» AIM OF THE TASK
Word for word, output every line of the material below, minus pictures.

» MATERIAL SUPPLIED

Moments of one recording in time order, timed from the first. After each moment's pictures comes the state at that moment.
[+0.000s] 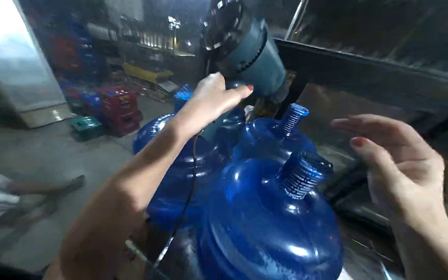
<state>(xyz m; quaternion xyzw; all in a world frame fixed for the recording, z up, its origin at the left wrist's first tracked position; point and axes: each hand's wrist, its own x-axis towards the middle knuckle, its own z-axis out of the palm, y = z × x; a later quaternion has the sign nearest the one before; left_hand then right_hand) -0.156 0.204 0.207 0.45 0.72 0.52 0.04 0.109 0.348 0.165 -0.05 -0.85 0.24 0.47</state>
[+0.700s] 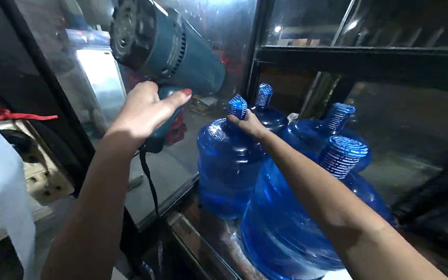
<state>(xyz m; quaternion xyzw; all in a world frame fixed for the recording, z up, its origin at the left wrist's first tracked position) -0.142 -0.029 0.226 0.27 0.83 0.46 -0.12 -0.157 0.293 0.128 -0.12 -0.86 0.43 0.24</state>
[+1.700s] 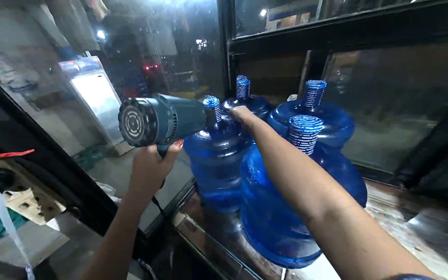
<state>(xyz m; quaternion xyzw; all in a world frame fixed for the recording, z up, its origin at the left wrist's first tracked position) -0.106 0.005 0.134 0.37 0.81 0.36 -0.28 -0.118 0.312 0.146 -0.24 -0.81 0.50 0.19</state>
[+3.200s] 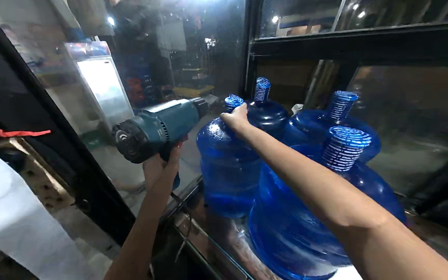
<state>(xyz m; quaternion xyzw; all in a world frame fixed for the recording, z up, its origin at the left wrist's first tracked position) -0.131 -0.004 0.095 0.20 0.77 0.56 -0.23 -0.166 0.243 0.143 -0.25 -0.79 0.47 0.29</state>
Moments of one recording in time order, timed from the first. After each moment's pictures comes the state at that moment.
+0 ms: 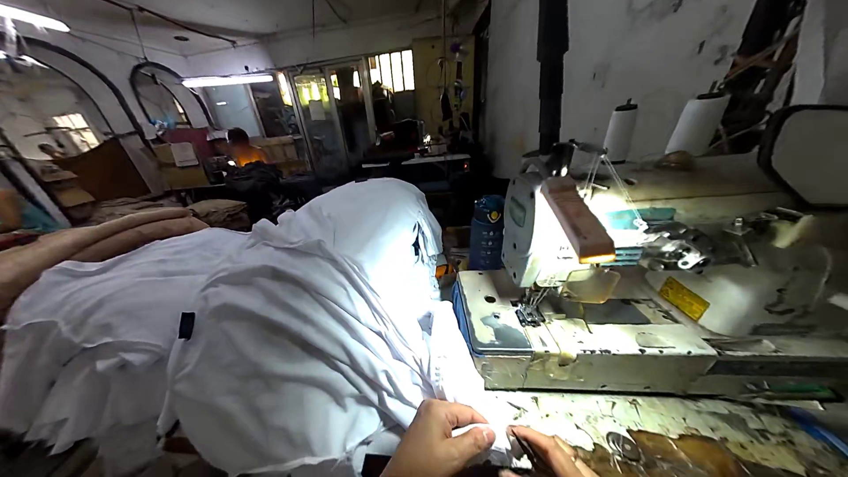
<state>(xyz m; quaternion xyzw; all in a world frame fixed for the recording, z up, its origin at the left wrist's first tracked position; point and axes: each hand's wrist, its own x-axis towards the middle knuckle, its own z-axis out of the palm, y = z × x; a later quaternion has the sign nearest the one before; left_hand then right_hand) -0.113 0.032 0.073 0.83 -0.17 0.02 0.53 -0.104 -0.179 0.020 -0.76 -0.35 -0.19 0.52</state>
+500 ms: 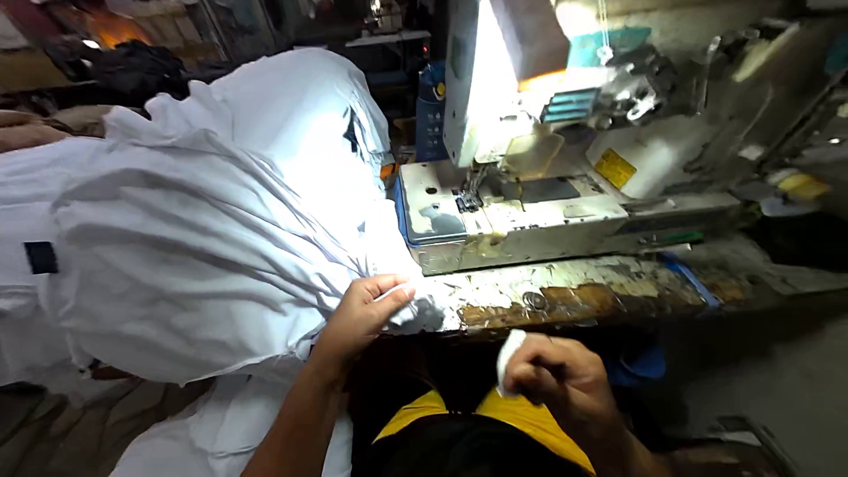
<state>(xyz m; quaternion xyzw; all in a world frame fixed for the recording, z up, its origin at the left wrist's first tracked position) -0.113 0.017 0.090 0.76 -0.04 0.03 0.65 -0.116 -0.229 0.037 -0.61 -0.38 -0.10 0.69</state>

» SOLUTION FOR THIS TASK
Moments of one recording in time order, timed from the first. After each moment's pictures comes the state at that moment.
[+0.000s] 
<state>(xyz m; quaternion xyzw; all in a world frame fixed for the recording, z up, its origin at the left wrist's first tracked position; point and axes: each hand's wrist, its own x-axis towards the middle knuckle, its own z-axis out of the palm, y = z × x; a later quaternion has the sign nearest the one before; left_hand then right_hand) -0.156 0.204 0.207 0.45 0.72 0.52 0.04 0.109 0.348 0.165 -0.05 -0.85 0.24 0.47</state>
[+0.700s] 
<state>(xyz m; quaternion xyzw; all in a world frame fixed for the recording, z up, its origin at the left wrist's first tracked position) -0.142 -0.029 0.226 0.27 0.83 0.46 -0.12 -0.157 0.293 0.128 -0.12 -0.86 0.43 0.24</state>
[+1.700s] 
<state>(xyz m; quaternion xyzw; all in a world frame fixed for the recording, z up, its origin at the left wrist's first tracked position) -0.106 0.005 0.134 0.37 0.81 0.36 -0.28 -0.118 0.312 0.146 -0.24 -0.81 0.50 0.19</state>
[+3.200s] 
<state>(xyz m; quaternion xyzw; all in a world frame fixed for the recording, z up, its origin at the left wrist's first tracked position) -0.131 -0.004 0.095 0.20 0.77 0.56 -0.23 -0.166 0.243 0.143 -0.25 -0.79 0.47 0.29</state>
Moments of one recording in time order, timed from the first. After each moment's pictures comes the state at that moment.
+0 ms: 
<state>(xyz m; quaternion xyzw; all in a world frame fixed for the recording, z up, its origin at the left wrist's first tracked position; point and axes: each hand's wrist, its own x-axis towards the middle knuckle, its own z-axis out of the palm, y = z × x; a later quaternion has the sign nearest the one before; left_hand then right_hand) -0.113 0.032 0.073 0.83 -0.17 0.02 0.53 -0.104 -0.179 0.020 -0.76 -0.35 -0.19 0.52</state>
+500 ms: 
<state>(xyz m; quaternion xyzw; all in a world frame fixed for the recording, z up, its origin at the left wrist's first tracked position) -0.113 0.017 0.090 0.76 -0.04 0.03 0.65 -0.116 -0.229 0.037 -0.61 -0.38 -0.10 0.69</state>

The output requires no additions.